Please keep to the lines below from the one with "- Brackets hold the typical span" through the one with "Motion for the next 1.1", and restate them word for word, ends included.

Records contained in a dataset:
========================================================================

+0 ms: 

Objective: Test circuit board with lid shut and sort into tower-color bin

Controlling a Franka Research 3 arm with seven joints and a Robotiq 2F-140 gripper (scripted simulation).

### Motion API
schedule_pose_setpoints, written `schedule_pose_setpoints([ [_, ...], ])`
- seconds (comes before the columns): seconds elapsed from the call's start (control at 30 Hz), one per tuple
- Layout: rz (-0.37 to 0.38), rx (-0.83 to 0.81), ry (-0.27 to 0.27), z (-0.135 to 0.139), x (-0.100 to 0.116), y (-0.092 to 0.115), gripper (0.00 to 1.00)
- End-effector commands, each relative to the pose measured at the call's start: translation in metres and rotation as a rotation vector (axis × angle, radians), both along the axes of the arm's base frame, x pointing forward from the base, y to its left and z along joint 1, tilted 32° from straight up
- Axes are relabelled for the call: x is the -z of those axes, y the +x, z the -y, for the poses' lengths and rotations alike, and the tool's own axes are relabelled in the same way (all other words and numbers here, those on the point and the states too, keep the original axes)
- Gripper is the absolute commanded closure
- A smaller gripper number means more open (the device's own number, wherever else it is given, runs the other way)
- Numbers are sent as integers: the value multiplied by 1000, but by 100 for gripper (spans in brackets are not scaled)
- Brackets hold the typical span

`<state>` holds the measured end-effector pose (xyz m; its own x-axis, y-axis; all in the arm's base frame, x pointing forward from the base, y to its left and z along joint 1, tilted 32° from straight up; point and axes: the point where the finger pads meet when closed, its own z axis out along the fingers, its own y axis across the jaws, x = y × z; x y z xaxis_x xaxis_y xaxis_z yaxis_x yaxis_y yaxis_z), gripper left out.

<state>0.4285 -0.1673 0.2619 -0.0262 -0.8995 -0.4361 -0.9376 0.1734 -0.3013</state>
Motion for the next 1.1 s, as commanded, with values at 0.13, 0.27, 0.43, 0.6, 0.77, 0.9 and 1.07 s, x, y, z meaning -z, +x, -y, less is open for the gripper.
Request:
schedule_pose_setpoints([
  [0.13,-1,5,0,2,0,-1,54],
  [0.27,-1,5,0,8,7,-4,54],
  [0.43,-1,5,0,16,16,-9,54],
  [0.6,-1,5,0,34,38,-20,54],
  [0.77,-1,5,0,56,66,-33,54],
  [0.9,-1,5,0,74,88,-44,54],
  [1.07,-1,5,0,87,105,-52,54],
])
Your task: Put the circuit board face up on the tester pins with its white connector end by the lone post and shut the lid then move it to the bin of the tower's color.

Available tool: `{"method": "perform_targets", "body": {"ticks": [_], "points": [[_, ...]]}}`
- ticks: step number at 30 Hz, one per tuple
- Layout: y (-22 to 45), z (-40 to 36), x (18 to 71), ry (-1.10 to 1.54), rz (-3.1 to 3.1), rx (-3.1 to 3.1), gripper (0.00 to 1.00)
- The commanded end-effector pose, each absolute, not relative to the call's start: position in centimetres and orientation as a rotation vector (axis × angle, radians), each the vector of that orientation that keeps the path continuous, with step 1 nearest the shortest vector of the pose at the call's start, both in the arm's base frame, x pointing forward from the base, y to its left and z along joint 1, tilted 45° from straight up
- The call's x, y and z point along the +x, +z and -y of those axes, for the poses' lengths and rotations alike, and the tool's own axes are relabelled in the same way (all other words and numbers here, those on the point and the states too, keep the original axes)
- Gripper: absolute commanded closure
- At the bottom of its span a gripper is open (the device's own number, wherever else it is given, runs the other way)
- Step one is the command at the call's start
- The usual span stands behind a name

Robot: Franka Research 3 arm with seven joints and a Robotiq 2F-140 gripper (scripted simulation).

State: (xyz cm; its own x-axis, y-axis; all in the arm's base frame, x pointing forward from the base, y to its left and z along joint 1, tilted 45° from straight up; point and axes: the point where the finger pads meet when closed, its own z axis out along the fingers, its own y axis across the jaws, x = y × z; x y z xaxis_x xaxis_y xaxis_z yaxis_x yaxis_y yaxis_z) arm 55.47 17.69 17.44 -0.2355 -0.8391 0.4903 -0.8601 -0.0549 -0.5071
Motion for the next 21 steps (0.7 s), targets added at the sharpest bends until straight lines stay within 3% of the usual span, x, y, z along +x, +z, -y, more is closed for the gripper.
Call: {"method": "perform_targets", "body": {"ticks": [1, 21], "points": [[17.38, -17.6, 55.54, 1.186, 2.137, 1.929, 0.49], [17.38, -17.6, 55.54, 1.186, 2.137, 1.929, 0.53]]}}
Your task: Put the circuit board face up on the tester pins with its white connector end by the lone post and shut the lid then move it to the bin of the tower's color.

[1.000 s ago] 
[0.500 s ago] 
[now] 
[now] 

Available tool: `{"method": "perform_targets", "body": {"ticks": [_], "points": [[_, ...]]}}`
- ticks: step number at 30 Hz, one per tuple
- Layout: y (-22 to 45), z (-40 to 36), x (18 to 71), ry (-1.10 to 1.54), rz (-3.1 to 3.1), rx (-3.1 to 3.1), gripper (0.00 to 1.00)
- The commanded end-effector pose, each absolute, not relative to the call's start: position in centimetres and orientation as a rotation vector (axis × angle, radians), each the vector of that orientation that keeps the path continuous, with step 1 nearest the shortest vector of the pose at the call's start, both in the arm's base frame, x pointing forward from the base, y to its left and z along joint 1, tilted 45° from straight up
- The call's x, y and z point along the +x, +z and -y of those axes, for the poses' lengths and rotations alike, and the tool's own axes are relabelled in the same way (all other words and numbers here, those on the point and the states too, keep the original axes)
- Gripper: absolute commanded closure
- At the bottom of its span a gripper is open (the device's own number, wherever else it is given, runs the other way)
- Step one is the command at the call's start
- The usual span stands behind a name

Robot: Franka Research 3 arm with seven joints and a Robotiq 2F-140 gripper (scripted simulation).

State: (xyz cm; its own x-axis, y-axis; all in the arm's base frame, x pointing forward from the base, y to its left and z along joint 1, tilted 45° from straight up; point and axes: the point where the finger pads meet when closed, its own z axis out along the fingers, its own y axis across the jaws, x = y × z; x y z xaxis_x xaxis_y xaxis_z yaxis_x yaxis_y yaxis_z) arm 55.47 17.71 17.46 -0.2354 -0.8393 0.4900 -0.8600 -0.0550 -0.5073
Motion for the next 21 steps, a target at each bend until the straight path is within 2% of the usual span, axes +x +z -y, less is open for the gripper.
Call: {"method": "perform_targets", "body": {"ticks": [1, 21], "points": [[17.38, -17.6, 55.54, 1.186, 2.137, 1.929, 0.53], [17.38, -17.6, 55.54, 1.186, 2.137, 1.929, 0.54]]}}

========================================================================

### Task answer
- Brackets hold the typical span

`<state>` holds the measured end-effector pose (xyz m; its own x-axis, y-axis; all in the arm's base frame, x pointing forward from the base, y to its left and z along joint 1, tilted 32° from straight up; point and axes: the point where the finger pads meet when closed, its own z axis out along the fingers, its own y axis across the jaws, x = y × z; x y z xaxis_x xaxis_y xaxis_z yaxis_x yaxis_y yaxis_z), gripper left out.

<state>0.4285 -0.1673 0.2619 -0.0262 -0.8995 -0.4361 -0.9376 0.1734 -0.3013</state>
Motion for the next 1.1 s, as commanded, with values at 0.13, 0.27, 0.43, 0.6, 0.77, 0.9 and 1.07 s, x, y, z meaning -z, +x, -y, less is open for the gripper.

No additional response is required.